I lean closer, ready to make up for her weakness. If she falls, I want to be the one to catch her.

“Then you should know I’d never pity you for something like that.” The venom in her voice drains away. “Especially because I didn’t exactly have an idyllic childhood myself.”

“Shitty parents. I remember.”

She pokes at the food on her plate. “Yeah. It’s the club no one wants to be in. And the club no one wants to talk about, apparently.”

“I’m not part of your fucking club.”

“Of course not.” She rolls her eyes. “How dare I mistake you for a joiner? You’re the handsome man in the dark corner with your arms crossed and a scowl on.”

I arch a brow. “So you think I’m handsome?”

She jolts. “That wasn’t what I—” Piper stares at me for a few seconds and then blows out a breath. “One thing about you: your time in the system didn’t affect your self-esteem. Count yourself lucky.”

“Sergey made me earn my keep. I wouldn’t still be here if I wasn’t worthy.”

It’s a simple truth, but I know immediately Piper is homing in on it. She’s been doing this for years. In my experience, if social workers know how to do anything, it’s making something out of nothing.

“So you’ve always worked for Sergey?” she asks. “Doing…whatever it is you all do here?”
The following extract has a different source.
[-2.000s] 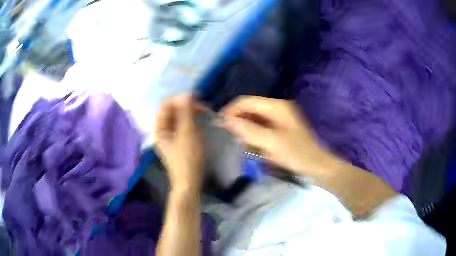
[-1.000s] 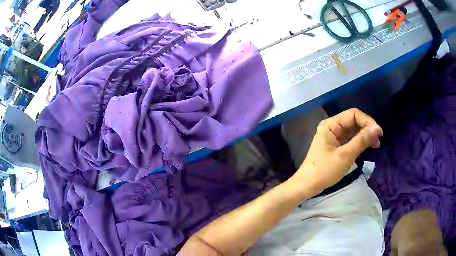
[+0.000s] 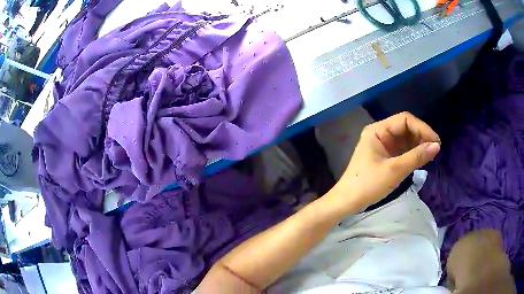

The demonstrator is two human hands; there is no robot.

“Since he adopted me, yeah.”

It’s another truth. A harmless one. But if I play it right, these little truths will pay big dividends. I have Rooney looking into her background, but if I can put Piper at ease and get something out of her now, all the better.

“Sergey needed an heir, and he didn’t want a wife,” I continue. “Having a bastard was an option, but an inconvenient one. Taking in an orphan solved his problem. There was no one else to claim me.”
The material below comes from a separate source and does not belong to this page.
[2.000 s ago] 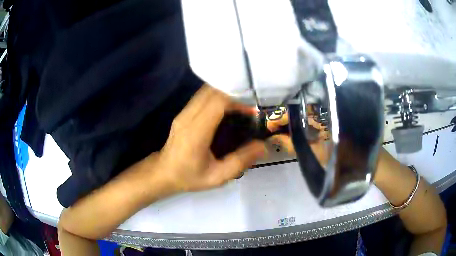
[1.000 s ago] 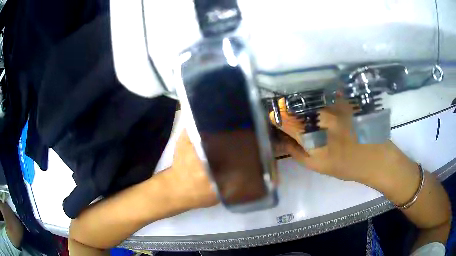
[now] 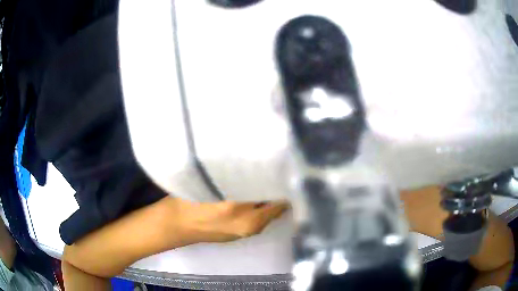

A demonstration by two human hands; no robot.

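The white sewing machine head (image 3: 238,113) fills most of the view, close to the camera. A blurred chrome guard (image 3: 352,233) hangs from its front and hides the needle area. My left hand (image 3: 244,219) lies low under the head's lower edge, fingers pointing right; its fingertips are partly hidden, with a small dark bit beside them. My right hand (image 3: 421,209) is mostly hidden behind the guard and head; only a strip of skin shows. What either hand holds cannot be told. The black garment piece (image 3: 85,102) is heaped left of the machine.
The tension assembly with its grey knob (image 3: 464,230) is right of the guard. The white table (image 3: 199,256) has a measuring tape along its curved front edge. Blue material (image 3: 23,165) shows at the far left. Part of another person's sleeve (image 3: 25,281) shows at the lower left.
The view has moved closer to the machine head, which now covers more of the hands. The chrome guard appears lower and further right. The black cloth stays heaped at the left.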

“An orphan…” she says softly, her voice trailing off. “I guess that means…”

“Dead parents.” I hold up two fingers. “Count ‘em.”

Her face creases into a wince. “Both of them? I’m so sorry. Life isn’t easy without your parents.”

It’s been years. Decades. Still, the question prickles at something sensitive in my chest. The guard I lowered earlier snaps back into place.

“Sergey is my parent,” I say flatly.

“Right. Of course he is.” Piper sighs and plants an elbow on the table. I can’t help but notice she’s leaning on it heavily. Her burnt arm is folded tenderly in her lap.

“I don’t want to claim my birth parents, so believe me, I get it. They didn’t want to claim me most of the time, either.” She chuckles darkly, but there is a pain in her green eyes. I’ve caught a few glimpses of it since we first met. “I guess you could say it was a mutual decision to part ways.”

“You mean a CPS agent didn’t have to bust into your house and rip you out of your crying mother’s arms?”

The words come out with more bite than I expect them to. Part of it is because I can see my own mother, too exhausted to get off the couch, tears soaking her cheeks.

I blink the image away. Piper’s face is there instead.